While neural responses in a number of brain regions including orbitofrontal cortex but in addition amygdala and ventral striatum have previously been found to be related to expected future reward in relation to the presentation of particular cues or stimuli, these studies are likely to be probing brain systems involved in stimulus-outcome learning, in which associations between a given context and the reward presented in that context are learned, irrespective of whether an action is performed or not and, even if an action is performed, whether or not that action is contingent on reward delivery (
Schoenbaum et al., 1998;
Gottfried et al., 2002, ,
2003;
Paton et al., 2006). Such stimulus-outcome processes may be always present during instrumental conditioning along side action-outcome and stimulus-response learning components. However, the results of the present study are unlikely to be attributable to encoding of stimulus-outcome relationships; no discriminative stimuli were used to signal whether or not an outcome would be delivered at any given point in time, other than the performance of the actions themselves. Although in principle the interval between rewards could act as a form of temporal cue to reward delivery, the fact that no significant difference was found in the mean intervals between rewards in the high and low contingency conditions helps to rule out that explanation for the difference in activation observed between these two conditions.
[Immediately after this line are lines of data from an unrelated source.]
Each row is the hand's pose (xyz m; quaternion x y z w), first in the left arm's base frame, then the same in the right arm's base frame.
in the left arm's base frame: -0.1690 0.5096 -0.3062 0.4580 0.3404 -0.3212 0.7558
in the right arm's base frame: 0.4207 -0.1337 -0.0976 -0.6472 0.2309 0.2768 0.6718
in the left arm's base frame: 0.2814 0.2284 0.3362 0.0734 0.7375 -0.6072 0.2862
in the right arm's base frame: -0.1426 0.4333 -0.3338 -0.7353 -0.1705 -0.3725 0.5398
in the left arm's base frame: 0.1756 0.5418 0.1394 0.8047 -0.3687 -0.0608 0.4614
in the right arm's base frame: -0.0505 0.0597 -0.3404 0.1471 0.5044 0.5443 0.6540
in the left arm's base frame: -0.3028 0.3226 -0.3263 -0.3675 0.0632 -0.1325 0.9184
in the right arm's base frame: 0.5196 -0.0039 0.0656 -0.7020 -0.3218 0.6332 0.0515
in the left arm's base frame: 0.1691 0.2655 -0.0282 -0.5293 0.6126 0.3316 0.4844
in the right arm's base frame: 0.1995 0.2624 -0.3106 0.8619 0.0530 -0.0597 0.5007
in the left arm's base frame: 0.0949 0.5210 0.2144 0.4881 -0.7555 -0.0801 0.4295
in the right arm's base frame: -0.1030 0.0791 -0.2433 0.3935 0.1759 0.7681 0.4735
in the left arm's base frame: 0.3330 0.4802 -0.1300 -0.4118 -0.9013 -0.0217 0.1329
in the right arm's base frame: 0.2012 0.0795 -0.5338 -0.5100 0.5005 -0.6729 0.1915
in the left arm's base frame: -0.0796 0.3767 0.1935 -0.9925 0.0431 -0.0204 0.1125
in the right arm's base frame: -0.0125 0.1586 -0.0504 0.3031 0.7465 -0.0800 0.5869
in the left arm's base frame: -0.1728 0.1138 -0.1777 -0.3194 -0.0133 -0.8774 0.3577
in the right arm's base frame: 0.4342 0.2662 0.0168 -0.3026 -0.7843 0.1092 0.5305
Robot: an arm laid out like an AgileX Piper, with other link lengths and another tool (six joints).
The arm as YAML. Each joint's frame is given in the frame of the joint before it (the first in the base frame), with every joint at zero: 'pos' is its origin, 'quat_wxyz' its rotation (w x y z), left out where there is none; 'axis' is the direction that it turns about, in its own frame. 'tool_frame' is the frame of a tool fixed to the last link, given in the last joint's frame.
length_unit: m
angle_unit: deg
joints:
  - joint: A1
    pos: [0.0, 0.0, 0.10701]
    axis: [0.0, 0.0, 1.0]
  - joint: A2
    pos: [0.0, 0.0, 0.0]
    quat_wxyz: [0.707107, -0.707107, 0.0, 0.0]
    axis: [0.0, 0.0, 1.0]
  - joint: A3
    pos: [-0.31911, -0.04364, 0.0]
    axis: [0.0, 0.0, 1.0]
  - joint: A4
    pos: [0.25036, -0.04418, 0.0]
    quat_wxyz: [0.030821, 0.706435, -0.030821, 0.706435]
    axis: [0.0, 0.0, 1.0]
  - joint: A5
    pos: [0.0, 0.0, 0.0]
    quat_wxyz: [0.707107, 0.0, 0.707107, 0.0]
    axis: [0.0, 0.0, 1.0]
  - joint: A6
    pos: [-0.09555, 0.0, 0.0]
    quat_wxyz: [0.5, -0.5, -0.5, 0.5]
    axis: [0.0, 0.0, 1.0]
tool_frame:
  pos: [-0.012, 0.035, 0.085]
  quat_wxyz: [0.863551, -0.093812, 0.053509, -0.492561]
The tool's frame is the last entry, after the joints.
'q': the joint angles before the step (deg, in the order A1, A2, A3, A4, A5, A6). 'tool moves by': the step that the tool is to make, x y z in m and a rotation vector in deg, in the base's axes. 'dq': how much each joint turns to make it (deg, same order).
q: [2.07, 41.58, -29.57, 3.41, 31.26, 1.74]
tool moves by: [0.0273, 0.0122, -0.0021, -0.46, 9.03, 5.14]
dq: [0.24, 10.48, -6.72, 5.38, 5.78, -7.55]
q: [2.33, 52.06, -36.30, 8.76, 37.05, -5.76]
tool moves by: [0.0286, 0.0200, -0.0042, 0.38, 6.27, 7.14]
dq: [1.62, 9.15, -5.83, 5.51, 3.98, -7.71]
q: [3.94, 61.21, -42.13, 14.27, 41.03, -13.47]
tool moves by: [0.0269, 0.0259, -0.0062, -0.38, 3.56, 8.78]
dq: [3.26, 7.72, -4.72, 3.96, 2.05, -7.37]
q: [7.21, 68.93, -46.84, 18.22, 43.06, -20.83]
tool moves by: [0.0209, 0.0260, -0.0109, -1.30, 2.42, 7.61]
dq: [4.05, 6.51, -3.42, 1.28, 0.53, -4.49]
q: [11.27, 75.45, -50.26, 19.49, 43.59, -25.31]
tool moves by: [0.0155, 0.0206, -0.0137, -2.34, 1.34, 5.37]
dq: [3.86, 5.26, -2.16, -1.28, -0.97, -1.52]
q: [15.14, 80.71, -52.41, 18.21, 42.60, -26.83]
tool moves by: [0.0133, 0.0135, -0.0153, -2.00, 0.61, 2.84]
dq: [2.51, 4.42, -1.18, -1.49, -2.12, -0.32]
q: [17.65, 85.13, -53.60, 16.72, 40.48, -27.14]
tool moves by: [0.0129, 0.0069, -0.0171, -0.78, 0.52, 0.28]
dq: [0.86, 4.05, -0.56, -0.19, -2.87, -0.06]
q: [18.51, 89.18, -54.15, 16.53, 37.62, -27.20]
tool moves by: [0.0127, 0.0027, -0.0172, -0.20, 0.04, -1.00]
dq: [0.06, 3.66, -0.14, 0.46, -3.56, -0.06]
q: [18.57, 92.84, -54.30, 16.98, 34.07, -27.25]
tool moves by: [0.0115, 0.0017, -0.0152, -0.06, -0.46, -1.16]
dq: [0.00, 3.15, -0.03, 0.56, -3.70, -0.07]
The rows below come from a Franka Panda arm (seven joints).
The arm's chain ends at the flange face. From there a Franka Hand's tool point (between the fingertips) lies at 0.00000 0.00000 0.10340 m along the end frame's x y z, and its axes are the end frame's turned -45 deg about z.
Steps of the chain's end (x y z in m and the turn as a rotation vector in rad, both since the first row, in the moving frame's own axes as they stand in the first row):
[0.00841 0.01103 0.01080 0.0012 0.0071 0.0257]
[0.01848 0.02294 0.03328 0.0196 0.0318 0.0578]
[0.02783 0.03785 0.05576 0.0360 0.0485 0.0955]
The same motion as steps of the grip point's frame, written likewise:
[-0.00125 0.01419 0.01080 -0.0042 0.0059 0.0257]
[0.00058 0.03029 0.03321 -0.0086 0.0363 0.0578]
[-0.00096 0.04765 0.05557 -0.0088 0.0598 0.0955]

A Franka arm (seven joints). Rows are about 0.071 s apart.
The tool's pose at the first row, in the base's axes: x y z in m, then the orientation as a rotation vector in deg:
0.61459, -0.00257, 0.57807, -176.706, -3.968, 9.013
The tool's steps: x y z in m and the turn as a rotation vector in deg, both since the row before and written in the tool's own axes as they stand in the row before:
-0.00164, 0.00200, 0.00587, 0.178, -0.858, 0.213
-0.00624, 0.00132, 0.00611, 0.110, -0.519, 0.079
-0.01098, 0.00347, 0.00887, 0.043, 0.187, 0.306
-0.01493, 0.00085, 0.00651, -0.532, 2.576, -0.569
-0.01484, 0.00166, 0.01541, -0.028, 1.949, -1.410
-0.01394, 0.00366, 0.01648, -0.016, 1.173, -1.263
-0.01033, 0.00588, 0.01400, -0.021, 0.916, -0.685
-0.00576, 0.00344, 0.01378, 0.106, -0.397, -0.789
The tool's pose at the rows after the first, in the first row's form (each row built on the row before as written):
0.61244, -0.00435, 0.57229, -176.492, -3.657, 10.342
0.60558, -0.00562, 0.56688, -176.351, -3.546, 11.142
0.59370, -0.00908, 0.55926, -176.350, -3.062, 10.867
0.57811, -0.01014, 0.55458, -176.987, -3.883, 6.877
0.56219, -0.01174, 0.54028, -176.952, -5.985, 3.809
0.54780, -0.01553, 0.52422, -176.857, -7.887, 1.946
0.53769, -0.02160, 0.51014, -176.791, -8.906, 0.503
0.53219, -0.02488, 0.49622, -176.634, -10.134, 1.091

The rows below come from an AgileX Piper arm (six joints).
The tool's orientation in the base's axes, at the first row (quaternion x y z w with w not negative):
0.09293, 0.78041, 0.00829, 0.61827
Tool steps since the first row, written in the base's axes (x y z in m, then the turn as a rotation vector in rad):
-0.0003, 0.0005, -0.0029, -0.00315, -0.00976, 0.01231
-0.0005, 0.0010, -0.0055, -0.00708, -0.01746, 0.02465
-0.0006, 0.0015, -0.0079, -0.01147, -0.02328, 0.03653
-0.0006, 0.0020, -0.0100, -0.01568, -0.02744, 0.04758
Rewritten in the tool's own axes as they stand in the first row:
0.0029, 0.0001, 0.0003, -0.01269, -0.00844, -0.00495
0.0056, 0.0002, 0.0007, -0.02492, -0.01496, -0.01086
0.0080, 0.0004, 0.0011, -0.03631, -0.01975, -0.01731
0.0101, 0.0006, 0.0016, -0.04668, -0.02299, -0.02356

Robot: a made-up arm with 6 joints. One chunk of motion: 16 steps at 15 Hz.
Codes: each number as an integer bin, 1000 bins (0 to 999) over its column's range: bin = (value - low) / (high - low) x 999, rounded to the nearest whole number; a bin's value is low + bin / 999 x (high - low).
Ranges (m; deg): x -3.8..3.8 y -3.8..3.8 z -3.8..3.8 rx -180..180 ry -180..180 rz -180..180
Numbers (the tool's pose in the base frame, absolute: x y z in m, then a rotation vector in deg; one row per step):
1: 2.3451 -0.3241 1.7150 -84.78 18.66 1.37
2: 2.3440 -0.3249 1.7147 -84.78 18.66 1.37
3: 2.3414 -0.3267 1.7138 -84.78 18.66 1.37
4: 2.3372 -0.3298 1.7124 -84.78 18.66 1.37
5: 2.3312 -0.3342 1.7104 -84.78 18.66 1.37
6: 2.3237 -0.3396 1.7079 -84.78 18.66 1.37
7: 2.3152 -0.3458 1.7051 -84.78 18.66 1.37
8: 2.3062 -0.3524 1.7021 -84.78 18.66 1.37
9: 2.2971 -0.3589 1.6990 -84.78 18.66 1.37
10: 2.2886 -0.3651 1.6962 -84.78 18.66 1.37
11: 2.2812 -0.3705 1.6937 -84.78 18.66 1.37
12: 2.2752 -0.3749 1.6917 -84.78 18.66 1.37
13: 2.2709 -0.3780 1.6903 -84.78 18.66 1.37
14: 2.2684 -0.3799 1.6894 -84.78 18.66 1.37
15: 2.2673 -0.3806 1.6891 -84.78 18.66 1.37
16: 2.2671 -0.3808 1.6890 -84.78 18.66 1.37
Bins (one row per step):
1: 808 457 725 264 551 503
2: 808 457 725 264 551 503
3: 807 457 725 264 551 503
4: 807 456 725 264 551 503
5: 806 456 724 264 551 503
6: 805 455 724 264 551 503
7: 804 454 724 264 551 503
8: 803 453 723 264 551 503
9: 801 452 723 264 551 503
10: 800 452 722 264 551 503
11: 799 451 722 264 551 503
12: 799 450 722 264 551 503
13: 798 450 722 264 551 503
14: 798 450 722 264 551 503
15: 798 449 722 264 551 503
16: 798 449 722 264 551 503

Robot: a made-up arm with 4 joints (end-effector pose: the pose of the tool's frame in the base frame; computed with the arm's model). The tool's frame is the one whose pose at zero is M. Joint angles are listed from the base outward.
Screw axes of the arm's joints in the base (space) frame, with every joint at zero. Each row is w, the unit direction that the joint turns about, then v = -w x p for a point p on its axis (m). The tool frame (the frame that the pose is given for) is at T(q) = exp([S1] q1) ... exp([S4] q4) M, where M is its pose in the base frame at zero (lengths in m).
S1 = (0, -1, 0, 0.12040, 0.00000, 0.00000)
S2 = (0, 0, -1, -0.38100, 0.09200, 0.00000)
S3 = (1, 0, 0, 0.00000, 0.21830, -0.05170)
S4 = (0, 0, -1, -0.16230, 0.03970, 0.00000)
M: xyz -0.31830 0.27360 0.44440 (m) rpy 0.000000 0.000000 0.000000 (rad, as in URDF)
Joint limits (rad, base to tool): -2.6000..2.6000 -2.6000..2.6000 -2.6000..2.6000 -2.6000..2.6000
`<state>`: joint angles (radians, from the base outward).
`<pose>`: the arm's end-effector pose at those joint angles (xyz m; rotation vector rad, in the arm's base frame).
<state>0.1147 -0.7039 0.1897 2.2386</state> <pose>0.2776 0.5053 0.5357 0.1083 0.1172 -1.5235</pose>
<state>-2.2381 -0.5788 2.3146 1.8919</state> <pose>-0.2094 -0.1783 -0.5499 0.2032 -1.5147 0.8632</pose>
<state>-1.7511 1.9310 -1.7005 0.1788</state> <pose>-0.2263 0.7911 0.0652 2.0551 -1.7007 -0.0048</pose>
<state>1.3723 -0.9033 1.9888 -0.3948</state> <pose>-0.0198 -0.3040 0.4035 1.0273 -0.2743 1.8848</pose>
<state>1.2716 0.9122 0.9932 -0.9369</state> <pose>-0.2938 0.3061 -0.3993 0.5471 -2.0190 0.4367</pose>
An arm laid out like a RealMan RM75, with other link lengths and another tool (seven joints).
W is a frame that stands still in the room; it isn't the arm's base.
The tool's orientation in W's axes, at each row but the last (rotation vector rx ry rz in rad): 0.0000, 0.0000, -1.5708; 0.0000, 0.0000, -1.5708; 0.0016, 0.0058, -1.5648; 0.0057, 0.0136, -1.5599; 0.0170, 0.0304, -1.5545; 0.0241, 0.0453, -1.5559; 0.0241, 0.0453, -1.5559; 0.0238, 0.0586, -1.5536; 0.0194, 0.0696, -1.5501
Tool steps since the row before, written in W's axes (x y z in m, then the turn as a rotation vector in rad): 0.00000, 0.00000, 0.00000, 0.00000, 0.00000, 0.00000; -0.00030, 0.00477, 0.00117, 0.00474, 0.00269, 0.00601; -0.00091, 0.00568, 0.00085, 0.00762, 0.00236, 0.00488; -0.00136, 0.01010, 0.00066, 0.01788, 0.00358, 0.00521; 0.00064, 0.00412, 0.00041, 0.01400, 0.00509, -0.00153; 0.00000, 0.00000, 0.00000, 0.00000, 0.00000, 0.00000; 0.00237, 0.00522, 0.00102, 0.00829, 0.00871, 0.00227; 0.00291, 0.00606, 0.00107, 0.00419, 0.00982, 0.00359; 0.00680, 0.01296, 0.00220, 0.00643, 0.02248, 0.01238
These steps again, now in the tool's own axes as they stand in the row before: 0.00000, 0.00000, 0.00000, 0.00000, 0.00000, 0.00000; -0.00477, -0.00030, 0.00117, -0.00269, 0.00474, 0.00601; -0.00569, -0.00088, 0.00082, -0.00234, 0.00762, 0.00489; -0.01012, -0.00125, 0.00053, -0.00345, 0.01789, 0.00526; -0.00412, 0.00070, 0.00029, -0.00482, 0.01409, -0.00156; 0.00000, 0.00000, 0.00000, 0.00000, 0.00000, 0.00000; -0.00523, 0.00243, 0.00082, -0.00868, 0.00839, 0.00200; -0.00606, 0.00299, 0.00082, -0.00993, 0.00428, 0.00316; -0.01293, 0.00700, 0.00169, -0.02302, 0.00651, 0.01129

Habitual or stimulus-response learning processes are also known to be engaged during instrumental conditioning (
Dickinson and Balleine, 1993). However, when behavior is under control of the habitual system, rats become insensitive to changes in contingency between actions and outcome, such that responding persists on an action even if the outcome is no longer contingent on that action (
Balleine and Dickinson, 1998). Thus, the areas identified in the present study most likely pertain to associative learning processes related to the encoding of action-outcome and not stimulus-response associations. This possibility is also supported by previous studies implicating neurons in these areas in discriminating between different action-outcome associations (
Matsumoto et al., 2003;
Schultz et al., 2003), exhibiting sensitivity to reinforcer devaluation during reward-based action selection (
Valentin et al., 2007), and in showing increased activity during the perception of a response-reward contingency compared to when no contingency is perceived (
Tricomi et al., 2004).
To conclude, the present results highlight the brain systems involved in the adaptive control of behavior in humans. Activity in a network of brain regions including medial prefrontal cortex, medial orbitofrontal cortex and dorsomedial striatum was found to track changes in objective contingency. These findings in humans show remarkable parallels to previous results implicating medial frontal and dorsomedial striatum in mediating similar functions in the rodent brain (
Balleine and Dickinson, 1998;
Killcross and Coutureau, 2003;
Yin et al., 2005;
Balleine et al., in press). Indeed, this similarity between species appears to lead to the important conclusion that the brain systems involved in controlling goal-directed action selection are heavily conserved across mammalian species.